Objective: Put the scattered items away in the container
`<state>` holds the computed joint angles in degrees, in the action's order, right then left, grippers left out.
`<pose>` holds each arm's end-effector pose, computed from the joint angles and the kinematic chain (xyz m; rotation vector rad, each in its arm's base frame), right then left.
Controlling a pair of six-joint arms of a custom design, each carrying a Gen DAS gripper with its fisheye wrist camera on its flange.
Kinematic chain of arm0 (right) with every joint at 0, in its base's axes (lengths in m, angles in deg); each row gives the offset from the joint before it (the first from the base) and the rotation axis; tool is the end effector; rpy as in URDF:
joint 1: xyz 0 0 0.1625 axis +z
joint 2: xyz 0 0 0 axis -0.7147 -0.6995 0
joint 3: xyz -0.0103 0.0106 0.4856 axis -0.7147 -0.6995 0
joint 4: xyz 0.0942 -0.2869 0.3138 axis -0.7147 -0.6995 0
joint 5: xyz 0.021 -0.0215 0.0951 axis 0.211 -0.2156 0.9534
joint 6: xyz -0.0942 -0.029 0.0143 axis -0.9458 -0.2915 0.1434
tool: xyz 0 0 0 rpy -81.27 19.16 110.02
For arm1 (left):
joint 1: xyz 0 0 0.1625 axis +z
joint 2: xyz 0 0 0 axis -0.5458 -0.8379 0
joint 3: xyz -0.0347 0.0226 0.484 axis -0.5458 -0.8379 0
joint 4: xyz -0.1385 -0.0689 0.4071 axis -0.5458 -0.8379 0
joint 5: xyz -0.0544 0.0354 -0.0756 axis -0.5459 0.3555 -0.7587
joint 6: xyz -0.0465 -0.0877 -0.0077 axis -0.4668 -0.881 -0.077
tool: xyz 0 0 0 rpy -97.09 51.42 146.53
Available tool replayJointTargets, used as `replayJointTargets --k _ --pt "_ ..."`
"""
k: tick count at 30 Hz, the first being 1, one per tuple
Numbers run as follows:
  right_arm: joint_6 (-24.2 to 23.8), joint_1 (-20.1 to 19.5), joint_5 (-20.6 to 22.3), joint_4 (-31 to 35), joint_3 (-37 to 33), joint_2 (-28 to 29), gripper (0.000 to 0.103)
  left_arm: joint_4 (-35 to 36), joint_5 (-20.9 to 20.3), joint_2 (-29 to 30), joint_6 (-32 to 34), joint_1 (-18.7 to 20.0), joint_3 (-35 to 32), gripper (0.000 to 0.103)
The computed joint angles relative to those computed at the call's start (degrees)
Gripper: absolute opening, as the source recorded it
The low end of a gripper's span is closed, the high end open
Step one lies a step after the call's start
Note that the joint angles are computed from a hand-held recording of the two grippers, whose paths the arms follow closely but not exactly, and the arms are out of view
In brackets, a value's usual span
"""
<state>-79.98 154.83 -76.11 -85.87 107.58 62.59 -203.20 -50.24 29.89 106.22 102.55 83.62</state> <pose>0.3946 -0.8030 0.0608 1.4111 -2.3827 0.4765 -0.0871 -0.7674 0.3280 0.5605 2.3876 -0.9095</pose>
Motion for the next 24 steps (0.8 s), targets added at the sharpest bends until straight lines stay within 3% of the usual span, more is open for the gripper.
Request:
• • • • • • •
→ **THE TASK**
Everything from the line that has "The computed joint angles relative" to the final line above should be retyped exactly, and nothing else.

→ **RESULT**
The computed joint angles relative to those computed at the call's start (degrees)
Gripper: absolute opening, as the source recorded it
The low end of a gripper's span is closed, the high end open
Step one lies a step after the call's start
Note that the joint angles are computed from a hand-held recording of the two grippers, whose paths the arms follow closely but not exactly, and the arms are out of view
In brackets, a value's usual span
"""
<state>-79.98 154.83 -76.11 -85.87 107.58 62.59 -203.20 -50.24 29.89 106.22 102.55 83.62</state> <pose>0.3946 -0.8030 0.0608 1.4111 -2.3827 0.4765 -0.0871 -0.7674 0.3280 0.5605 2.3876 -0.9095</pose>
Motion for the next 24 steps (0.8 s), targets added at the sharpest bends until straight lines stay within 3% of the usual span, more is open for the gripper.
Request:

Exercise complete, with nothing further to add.